What is required: In the records below, find the line containing "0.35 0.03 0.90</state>" and restate it and all lines after it exactly, through the last line.

Input data:
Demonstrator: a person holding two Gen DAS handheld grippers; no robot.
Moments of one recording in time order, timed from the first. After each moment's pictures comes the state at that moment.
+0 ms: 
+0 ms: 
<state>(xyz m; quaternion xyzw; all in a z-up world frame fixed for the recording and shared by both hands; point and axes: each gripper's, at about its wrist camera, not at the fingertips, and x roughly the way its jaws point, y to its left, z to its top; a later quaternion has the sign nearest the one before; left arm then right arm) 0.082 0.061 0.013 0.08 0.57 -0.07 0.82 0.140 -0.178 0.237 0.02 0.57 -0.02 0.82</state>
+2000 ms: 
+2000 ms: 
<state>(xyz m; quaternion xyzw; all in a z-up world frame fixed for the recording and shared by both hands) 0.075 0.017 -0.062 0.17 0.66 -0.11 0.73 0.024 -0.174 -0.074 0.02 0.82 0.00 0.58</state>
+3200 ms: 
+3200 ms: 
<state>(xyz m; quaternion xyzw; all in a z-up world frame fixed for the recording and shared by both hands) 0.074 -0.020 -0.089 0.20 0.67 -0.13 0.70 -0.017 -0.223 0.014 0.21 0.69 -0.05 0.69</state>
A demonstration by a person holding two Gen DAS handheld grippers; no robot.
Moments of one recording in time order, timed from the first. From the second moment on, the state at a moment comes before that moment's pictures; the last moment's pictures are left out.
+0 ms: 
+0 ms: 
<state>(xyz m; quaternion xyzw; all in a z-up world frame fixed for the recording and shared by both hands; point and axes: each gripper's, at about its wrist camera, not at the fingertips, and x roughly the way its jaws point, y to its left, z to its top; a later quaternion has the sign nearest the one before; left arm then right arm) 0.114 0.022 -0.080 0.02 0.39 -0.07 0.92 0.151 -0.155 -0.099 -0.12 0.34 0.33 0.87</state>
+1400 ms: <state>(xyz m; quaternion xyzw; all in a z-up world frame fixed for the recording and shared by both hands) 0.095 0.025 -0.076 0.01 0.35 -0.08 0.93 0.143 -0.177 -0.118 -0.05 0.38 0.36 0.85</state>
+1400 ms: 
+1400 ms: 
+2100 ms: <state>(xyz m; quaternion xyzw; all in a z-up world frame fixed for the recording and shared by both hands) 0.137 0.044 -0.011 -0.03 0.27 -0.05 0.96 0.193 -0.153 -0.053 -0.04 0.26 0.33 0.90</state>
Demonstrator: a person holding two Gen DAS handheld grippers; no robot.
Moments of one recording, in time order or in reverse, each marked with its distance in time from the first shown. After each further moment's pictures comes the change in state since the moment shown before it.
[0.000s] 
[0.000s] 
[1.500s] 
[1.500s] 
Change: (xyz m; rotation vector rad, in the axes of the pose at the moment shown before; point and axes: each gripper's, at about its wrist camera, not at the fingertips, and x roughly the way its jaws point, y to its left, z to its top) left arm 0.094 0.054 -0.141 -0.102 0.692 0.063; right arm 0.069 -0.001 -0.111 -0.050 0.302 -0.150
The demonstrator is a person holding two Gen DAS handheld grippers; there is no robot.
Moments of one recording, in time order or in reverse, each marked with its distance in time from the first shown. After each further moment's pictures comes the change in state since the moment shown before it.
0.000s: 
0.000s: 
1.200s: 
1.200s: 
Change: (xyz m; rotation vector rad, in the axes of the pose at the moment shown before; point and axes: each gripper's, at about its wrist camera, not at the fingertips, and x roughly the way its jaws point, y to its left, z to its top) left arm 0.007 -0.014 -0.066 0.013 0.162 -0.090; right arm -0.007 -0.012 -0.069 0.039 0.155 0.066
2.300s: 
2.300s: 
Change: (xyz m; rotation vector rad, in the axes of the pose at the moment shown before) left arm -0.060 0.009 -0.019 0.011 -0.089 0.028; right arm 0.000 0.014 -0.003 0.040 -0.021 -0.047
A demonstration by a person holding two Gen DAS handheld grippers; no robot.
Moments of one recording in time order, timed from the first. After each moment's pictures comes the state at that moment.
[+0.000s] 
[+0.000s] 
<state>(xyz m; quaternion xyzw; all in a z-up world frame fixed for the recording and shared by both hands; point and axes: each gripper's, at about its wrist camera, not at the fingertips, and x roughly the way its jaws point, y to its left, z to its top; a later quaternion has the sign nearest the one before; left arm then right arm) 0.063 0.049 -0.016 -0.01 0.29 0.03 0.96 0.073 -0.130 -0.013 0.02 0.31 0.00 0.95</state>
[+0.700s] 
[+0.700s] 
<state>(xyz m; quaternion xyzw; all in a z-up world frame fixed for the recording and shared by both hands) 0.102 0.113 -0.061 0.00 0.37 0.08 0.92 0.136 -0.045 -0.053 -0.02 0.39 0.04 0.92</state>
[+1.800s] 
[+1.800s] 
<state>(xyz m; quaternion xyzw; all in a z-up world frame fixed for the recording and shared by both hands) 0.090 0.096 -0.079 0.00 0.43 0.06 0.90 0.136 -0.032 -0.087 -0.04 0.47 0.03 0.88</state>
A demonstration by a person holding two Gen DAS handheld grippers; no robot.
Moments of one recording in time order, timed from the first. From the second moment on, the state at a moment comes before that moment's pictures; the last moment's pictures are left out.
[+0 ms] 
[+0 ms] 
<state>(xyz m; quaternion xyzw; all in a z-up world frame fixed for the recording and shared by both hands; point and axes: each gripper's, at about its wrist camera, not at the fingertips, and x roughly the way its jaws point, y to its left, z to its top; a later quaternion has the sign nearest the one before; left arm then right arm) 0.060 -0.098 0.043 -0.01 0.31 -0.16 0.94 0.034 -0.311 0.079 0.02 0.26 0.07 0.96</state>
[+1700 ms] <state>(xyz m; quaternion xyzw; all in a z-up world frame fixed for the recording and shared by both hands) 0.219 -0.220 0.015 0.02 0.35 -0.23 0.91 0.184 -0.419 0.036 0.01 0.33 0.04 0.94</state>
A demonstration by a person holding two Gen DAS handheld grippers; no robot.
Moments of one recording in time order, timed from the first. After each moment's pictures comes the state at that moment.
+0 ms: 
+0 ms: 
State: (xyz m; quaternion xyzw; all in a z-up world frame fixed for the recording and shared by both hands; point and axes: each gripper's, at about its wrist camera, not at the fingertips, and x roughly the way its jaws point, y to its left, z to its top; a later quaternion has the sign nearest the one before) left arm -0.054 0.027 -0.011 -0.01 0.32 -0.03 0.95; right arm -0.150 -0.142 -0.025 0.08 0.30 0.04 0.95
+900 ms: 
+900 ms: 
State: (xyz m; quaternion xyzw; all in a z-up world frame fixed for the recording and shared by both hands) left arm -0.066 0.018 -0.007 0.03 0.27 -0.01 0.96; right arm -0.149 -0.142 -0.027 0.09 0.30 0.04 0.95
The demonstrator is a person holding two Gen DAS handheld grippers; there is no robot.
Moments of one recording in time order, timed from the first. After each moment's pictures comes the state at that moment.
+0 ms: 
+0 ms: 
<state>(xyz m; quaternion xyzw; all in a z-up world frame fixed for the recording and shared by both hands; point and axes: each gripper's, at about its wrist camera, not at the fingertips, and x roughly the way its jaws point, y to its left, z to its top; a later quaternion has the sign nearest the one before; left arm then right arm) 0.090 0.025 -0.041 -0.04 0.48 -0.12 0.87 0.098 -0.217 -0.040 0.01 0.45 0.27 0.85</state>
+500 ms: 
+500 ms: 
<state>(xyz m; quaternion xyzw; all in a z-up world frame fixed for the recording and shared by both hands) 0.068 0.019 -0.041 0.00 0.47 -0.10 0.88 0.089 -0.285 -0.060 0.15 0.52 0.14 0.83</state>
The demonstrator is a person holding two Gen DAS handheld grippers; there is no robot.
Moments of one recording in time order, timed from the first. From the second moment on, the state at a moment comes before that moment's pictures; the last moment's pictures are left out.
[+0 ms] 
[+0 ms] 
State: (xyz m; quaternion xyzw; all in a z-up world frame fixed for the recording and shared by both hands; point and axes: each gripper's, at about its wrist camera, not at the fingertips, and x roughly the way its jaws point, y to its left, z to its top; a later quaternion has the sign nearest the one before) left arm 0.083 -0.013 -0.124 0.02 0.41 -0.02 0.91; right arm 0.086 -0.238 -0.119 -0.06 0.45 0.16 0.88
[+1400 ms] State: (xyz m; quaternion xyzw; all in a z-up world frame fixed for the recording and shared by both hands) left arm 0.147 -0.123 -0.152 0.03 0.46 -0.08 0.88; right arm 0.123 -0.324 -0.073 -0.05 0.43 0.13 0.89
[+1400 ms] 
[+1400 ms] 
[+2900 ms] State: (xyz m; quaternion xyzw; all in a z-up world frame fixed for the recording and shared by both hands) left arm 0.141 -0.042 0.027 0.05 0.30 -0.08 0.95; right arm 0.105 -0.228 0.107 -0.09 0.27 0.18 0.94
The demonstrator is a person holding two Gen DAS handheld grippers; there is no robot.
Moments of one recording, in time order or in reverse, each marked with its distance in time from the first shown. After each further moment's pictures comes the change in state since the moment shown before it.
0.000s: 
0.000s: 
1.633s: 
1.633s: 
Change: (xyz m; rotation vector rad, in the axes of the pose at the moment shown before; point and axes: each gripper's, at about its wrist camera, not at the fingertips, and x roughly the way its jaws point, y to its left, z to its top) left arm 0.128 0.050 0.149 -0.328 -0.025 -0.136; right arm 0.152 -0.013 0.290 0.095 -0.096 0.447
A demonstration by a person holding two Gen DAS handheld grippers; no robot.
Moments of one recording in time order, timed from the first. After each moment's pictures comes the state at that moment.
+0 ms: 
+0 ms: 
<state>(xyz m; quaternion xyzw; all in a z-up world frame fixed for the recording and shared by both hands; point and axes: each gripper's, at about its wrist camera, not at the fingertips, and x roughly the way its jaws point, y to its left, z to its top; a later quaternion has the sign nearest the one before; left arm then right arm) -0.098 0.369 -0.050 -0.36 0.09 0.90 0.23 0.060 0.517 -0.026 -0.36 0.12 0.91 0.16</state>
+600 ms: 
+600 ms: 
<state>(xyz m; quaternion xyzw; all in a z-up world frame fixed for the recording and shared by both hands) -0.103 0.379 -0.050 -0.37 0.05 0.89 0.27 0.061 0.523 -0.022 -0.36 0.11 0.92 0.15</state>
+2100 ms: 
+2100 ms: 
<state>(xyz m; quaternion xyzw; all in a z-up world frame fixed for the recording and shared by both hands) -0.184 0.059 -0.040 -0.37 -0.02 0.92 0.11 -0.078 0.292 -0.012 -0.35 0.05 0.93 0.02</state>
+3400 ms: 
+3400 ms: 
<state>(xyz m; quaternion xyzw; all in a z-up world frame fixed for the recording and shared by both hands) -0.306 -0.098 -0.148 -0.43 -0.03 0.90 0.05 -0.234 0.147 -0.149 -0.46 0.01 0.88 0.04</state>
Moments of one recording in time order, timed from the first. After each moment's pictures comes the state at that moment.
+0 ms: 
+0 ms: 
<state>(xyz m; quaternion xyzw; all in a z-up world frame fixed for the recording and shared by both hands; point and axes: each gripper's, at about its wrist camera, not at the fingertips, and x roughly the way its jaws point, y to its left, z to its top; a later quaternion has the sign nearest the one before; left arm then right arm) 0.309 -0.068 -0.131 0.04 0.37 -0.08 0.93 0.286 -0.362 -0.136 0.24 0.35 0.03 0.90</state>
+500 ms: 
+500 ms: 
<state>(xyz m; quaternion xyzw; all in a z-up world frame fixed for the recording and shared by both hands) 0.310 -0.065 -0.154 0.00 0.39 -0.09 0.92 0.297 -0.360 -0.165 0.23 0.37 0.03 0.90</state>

Solution to the problem:
<state>(xyz m; quaternion xyzw; all in a z-up world frame fixed for the recording and shared by both hands; point and axes: each gripper's, at about its wrist camera, not at the fingertips, and x roughly the way its jaws point, y to its left, z to its top; a later quaternion has the sign nearest the one before; left arm then right arm) 0.309 -0.068 -0.131 0.04 0.37 -0.08 0.93 0.286 -0.362 -0.136 0.24 0.35 0.03 0.90</state>
+500 ms: 
+500 ms: 
<state>(xyz m; quaternion xyzw; all in a z-up world frame fixed for the recording and shared by both hands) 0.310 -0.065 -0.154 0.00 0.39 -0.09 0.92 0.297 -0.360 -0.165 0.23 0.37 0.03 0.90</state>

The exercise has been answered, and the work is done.